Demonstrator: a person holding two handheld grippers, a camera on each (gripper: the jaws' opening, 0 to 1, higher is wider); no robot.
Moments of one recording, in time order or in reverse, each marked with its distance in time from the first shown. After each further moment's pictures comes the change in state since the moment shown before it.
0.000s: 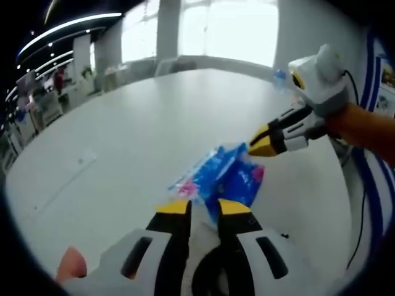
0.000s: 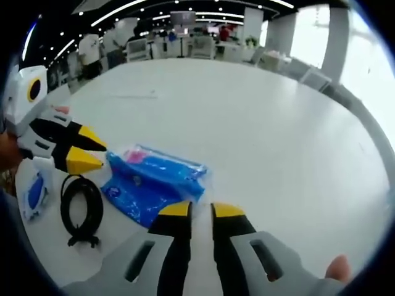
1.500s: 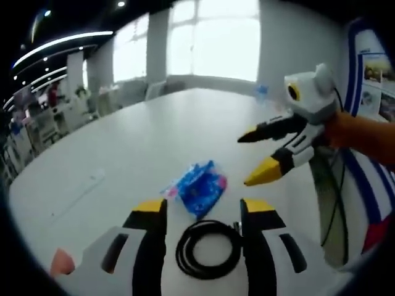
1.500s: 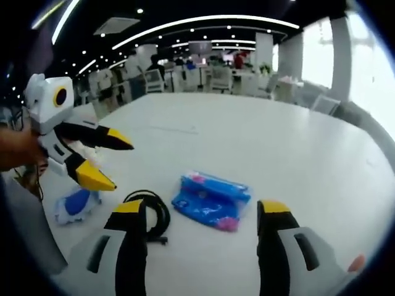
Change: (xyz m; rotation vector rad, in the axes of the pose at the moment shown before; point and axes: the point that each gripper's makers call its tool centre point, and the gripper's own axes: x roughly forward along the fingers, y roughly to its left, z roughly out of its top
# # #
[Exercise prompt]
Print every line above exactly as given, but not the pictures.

[Result for this task]
Demonstrator: a person holding two handheld grippers, a camera on each (gripper: the jaws' opening, 0 to 1, higher is wider); no robot.
Moments of one recording, in time order or in reverse, each marked with its distance in time from the first shown. After each further moment's pictures comes the change in state since the moment shown before it.
0.000s: 
0.000s: 
1.500s: 
1.500s: 
Change: (xyz m; rotation vector rad, in the axes of the pose at the moment shown before; point and axes: the point that each gripper's makers call its tool centre point, and the gripper's own axes: x roughly forward along the fingers, y roughly to its left, z roughly out of its top

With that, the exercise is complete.